_Task objective_
Using the data below, copy each line that includes the word "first".

_Items from a dataset_
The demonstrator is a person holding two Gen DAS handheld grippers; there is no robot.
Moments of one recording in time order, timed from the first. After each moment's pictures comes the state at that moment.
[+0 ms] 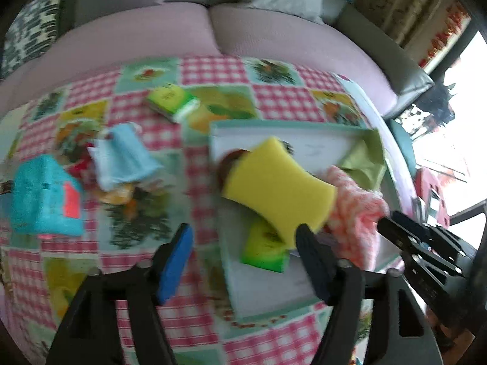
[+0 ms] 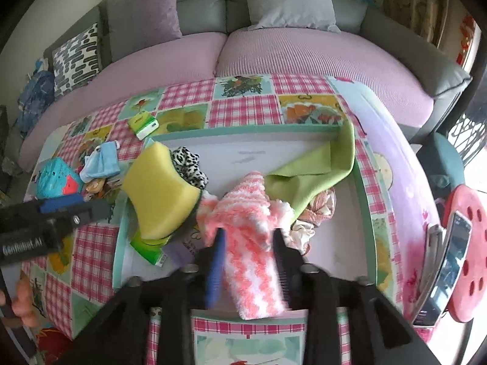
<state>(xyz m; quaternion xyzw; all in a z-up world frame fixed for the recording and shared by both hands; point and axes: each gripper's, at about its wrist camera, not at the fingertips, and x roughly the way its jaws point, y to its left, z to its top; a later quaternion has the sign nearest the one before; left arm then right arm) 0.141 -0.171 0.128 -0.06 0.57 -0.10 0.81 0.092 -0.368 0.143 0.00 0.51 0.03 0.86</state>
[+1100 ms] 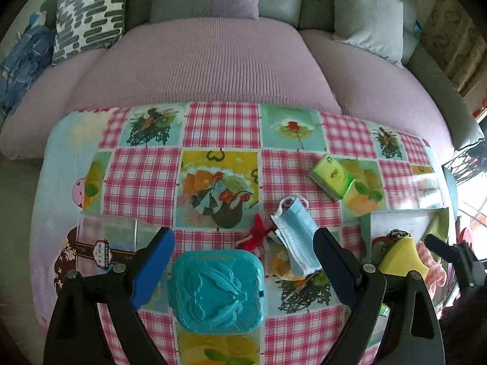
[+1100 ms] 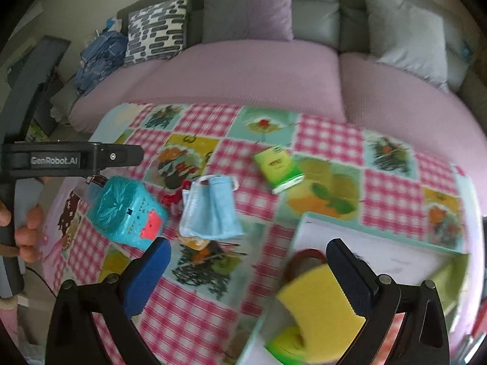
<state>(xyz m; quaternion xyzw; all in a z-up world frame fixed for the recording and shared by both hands) 0.222 0.012 0.150 -0.06 0.57 0.01 0.82 0.187 -0.182 0.145 -0.05 0.50 0.21 0.84</state>
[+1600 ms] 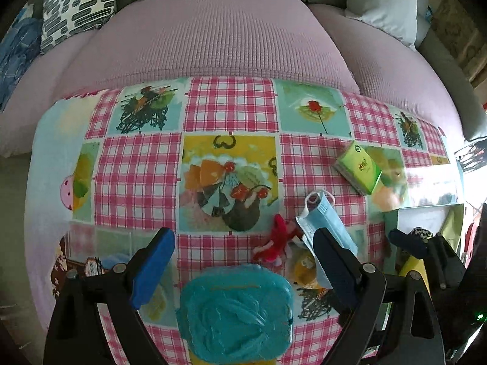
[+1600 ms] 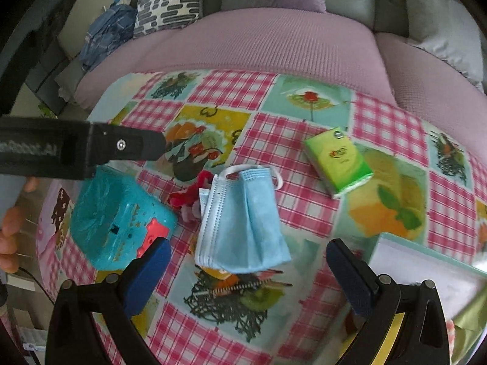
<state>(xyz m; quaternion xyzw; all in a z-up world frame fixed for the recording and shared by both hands) 0.252 0.026 0.110 -0.05 0.62 0.01 0.78 0.222 -0.123 0.084 -0.07 0.55 0.24 0.80</state>
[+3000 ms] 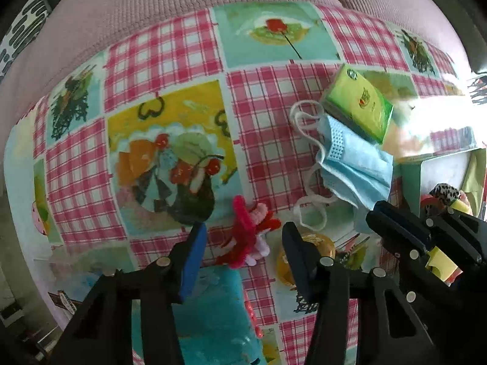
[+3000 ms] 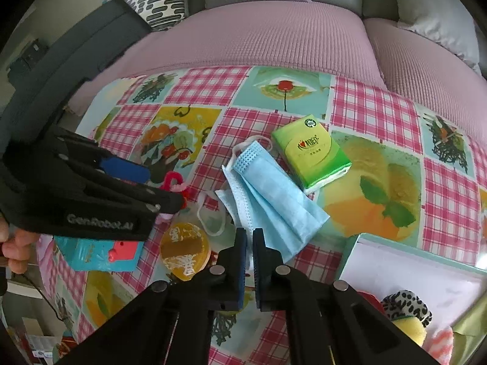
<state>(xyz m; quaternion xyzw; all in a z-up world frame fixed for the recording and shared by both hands) 0.293 -0.048 0.035 0.04 0.73 -0.05 0.68 0.241 -0.151 0.073 -0.04 0.56 0.23 0.79</state>
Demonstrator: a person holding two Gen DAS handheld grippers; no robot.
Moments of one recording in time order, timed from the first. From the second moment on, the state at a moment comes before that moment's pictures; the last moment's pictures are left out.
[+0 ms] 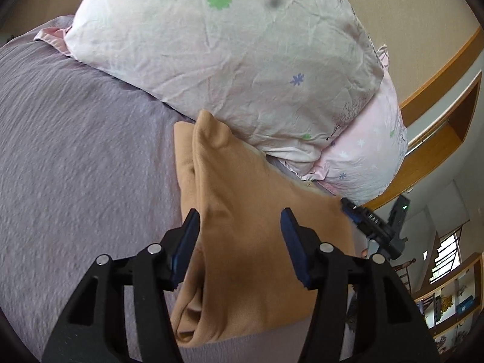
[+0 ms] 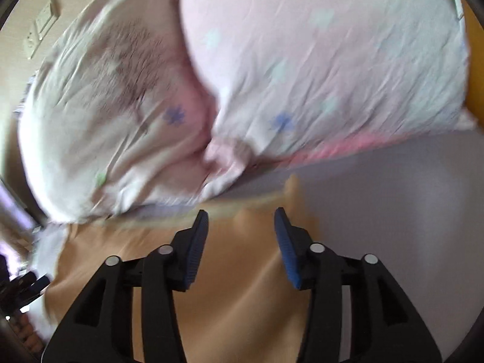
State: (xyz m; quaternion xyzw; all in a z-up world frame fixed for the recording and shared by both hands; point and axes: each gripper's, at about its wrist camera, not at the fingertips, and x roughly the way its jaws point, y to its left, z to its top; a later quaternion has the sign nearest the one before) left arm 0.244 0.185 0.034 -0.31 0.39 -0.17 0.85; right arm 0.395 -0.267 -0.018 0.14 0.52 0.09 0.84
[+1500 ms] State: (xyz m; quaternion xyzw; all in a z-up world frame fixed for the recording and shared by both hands) left arm 0.301 -0.080 0.072 -0.20 0.41 -0.40 0.80; right arm 0.346 -0.402 0.011 0.34 0.42 0.10 0.84
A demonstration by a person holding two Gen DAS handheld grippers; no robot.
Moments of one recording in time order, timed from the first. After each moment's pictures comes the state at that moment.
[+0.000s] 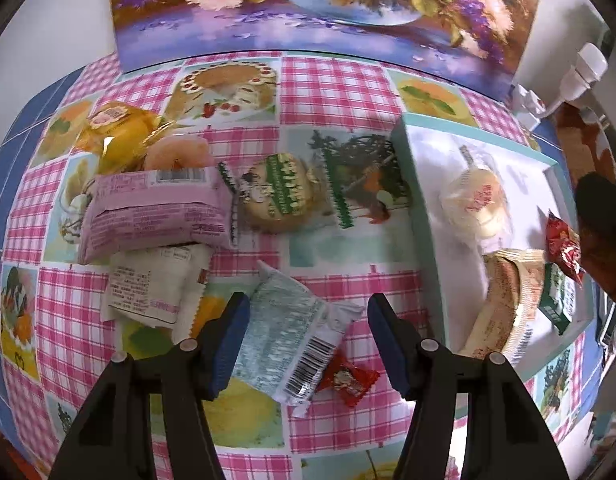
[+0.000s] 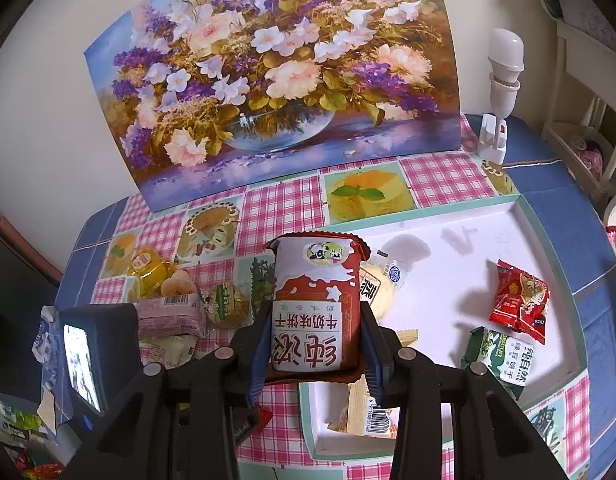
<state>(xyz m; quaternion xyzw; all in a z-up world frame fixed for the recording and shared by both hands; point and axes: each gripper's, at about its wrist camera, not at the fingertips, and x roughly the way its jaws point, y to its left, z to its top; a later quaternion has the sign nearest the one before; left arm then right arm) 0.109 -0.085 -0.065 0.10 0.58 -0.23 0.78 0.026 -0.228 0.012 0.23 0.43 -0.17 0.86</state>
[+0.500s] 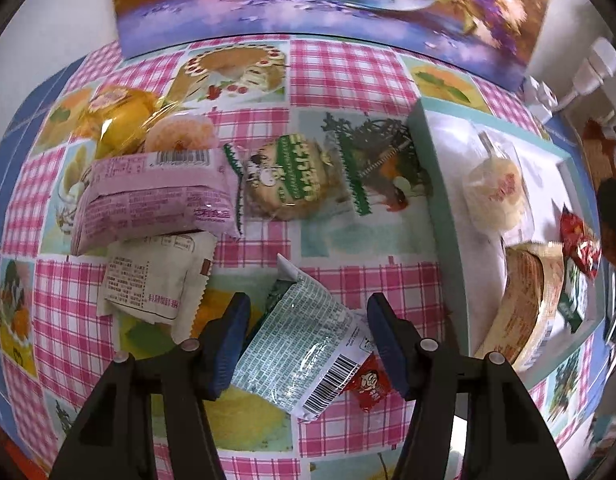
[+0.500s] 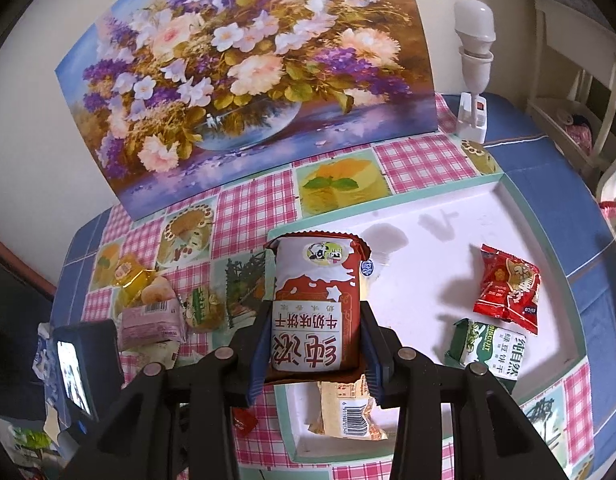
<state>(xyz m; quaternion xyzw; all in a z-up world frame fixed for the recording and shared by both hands) 0.110 -0.089 -0.078 0.12 0.59 -0.23 0.77 0.021 -0.252 0.000 0.26 0.44 -0.19 0.84</state>
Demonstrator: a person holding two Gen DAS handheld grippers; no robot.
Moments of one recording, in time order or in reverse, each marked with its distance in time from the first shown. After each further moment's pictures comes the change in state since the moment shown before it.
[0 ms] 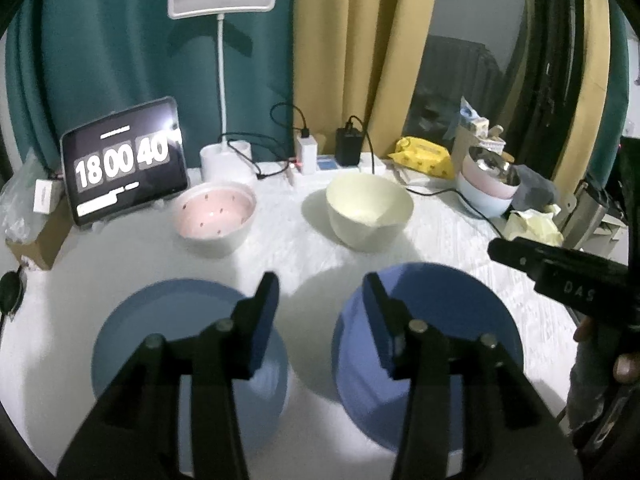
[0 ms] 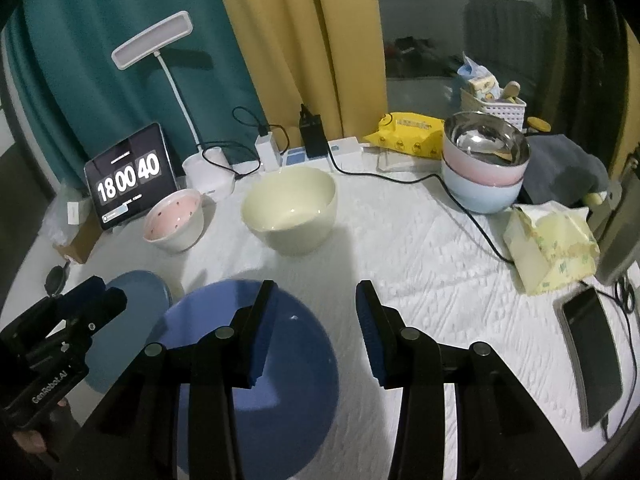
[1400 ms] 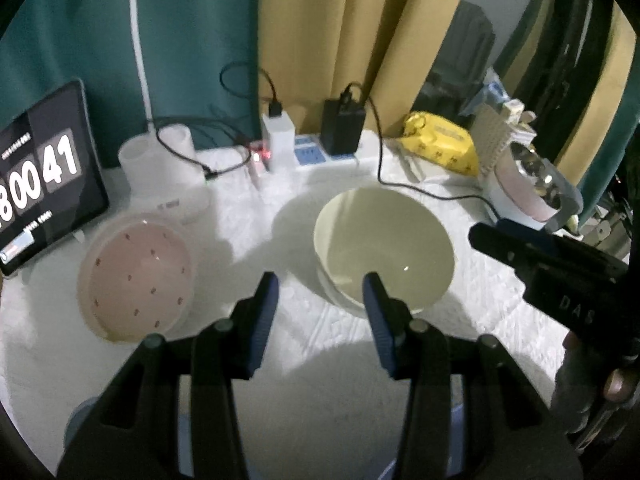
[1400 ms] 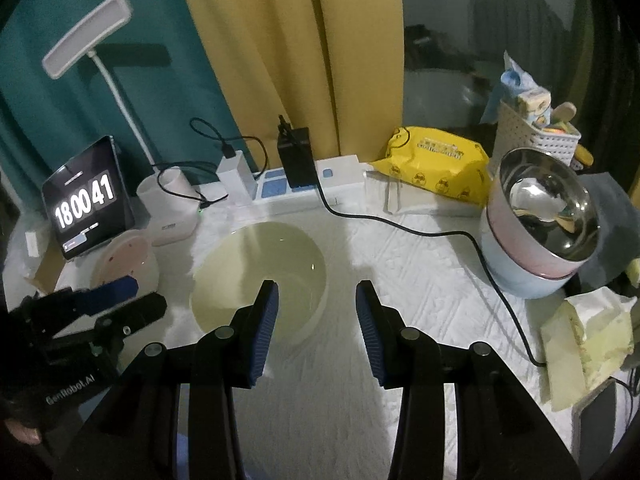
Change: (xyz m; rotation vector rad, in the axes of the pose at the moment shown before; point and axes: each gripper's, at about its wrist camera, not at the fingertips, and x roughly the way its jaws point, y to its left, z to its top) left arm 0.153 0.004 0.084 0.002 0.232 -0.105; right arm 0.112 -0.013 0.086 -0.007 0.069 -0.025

_Response area_
Moments of one recording in time order, timed from the first. After each moment's pictures comes the state at that moment.
Moments of one recording in time order, timed from the first. From the second moment on, the state at a moment comes before that moment's pictures; the last moment's pictures are left out.
Moments of one recording in time order, timed from the first. After each moment's pictures comes the state at that moment.
Moments of one recording, in time order or in reverse, each marked with its distance in time from the first shown. After each further moment's pictures comes the change in state since the moment shown before it.

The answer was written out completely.